**ACTION ITEM**. Among the records, how many lines contain "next"? Only the number is needed.

Records excerpted from a collection
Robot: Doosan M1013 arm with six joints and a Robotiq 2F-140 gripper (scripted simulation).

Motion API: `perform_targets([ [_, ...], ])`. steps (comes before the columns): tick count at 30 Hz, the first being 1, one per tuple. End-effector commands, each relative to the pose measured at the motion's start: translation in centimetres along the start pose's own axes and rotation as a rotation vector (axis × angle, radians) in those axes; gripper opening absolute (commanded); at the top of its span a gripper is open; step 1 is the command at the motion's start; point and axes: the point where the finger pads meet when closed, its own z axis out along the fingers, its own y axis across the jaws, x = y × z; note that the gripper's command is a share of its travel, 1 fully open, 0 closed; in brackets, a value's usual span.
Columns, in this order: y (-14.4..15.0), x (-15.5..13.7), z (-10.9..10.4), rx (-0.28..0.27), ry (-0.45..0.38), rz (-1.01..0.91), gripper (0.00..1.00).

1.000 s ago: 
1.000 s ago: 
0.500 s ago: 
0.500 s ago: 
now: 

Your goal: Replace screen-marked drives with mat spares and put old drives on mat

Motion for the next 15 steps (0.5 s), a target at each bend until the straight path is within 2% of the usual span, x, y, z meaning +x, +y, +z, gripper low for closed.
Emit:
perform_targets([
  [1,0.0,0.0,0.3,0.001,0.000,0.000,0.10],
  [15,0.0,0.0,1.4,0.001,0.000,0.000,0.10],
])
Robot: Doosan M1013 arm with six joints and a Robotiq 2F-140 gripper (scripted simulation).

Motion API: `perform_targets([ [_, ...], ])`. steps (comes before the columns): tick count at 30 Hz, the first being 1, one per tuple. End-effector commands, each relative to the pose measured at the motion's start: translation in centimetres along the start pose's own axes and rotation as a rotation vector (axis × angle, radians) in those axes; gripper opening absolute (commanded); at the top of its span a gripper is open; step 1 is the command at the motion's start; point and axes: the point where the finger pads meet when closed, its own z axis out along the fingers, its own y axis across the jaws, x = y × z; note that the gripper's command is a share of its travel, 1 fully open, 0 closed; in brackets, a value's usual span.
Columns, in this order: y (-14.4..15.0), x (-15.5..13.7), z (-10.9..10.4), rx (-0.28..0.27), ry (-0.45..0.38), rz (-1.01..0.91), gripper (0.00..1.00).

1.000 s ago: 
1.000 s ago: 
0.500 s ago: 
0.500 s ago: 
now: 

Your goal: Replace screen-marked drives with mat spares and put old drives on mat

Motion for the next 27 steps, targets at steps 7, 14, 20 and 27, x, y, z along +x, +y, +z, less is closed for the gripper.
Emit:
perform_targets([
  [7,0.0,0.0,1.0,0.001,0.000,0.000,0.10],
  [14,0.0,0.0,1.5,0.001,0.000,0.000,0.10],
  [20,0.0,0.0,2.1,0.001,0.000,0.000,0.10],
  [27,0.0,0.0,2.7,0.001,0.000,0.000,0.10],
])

**ANSWER BELOW**. 2